### TASK DIRECTIONS
Among the lines below, restate word for word only those from the line with "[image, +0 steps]" through the line with "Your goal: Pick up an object", with both end lines kept.

### DATA TO EXAMINE

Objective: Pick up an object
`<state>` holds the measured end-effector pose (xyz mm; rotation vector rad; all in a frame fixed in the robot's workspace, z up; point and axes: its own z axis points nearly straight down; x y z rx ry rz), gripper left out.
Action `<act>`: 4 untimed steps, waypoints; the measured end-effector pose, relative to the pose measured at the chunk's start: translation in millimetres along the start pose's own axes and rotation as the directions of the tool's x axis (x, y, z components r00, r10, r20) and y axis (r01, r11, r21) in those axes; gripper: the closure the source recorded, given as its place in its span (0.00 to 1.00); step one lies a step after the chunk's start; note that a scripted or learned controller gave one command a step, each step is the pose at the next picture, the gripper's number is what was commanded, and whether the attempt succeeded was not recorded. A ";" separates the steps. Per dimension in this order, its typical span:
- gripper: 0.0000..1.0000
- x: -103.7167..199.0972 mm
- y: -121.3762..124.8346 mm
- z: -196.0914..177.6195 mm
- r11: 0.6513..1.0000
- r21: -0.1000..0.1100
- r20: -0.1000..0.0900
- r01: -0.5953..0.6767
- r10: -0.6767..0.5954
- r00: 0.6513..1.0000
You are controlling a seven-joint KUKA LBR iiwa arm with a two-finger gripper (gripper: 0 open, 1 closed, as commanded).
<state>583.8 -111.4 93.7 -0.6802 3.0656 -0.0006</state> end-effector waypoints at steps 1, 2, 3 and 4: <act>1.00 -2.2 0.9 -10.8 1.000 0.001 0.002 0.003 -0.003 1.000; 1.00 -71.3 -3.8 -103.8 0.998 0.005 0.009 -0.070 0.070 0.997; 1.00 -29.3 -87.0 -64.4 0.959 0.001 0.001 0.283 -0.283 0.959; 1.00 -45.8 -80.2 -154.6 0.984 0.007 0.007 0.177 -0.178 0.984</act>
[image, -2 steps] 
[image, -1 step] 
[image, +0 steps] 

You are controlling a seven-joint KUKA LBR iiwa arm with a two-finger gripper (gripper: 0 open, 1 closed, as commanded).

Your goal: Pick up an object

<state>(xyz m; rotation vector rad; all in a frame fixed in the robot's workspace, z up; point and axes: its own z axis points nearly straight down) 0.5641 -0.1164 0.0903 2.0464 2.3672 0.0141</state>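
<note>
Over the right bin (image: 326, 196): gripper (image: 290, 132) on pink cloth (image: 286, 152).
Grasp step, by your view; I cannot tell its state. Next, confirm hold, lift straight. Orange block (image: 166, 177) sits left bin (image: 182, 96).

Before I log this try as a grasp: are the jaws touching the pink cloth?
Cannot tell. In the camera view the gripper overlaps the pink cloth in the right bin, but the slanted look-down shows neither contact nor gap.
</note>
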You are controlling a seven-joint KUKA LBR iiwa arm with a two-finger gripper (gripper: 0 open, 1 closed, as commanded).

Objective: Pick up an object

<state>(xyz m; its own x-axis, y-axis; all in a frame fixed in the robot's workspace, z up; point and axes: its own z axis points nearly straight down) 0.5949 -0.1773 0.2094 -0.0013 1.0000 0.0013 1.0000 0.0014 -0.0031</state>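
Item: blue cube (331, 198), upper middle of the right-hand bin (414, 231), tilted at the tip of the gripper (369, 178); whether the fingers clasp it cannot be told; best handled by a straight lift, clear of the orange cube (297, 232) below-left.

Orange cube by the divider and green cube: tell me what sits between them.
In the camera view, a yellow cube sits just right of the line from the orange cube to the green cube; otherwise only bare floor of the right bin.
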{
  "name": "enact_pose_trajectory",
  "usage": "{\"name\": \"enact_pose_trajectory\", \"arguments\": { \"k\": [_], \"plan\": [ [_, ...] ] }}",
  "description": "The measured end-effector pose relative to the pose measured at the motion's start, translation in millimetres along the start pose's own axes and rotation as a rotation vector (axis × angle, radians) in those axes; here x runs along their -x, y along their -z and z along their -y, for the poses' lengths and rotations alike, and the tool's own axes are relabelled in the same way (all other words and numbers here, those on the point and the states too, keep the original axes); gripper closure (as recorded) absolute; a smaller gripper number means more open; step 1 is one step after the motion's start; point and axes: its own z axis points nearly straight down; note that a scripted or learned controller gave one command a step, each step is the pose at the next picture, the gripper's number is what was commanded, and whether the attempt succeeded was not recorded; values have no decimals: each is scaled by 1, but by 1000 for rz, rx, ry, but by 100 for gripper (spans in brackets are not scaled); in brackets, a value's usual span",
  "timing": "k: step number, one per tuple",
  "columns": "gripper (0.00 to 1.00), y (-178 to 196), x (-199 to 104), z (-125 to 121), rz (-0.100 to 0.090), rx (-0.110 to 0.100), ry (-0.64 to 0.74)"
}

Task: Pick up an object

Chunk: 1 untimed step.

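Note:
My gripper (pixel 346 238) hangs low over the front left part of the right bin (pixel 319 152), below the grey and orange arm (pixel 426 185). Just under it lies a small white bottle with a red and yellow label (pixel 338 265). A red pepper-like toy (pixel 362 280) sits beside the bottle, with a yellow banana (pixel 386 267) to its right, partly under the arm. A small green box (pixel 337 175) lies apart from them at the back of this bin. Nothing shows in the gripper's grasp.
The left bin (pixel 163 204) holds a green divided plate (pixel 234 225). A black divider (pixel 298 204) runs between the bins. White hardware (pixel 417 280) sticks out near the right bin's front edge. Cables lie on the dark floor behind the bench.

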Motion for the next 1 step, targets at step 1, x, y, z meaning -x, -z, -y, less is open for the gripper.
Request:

### FINISHED TASK
[image, +0 steps] 

You are controlling a seven-joint KUKA LBR iiwa arm with a two-finger gripper (gripper: 0 open, 1 closed, as commanded).

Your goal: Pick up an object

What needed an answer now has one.